• **TASK GOAL**: Going through the data below, please show each line containing the string "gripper".

• **AVAILABLE RECORDS**:
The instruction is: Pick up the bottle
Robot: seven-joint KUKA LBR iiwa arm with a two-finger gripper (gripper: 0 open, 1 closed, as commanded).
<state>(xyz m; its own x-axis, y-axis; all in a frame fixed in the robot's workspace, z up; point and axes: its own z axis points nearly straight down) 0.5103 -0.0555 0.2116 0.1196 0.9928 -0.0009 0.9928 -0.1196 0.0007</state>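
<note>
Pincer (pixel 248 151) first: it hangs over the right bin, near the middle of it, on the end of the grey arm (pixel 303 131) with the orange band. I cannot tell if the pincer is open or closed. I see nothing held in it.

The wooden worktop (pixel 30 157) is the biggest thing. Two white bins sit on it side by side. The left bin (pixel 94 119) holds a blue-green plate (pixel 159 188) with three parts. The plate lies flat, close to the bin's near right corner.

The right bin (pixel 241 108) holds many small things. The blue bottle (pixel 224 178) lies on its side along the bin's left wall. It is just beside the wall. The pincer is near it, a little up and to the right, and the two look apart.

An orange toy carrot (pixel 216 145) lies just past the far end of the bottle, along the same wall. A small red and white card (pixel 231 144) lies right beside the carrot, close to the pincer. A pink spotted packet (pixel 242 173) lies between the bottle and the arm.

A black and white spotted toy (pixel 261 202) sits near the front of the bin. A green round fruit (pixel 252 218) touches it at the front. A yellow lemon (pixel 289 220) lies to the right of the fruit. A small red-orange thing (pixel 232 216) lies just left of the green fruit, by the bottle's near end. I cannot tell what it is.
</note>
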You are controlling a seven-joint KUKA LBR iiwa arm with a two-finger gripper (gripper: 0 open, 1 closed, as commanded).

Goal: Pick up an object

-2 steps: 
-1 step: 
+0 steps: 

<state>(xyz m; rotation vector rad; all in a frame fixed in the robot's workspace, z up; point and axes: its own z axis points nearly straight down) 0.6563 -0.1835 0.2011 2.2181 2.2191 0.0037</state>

• **OUTPUT BELOW**:
Robot: seven-joint KUKA LBR iiwa arm with a two-finger gripper (gripper: 0 open, 1 closed, as commanded).
You are controlling a seven-joint KUKA LBR iiwa arm with a two-finger gripper (gripper: 0 open, 1 closed, as commanded).

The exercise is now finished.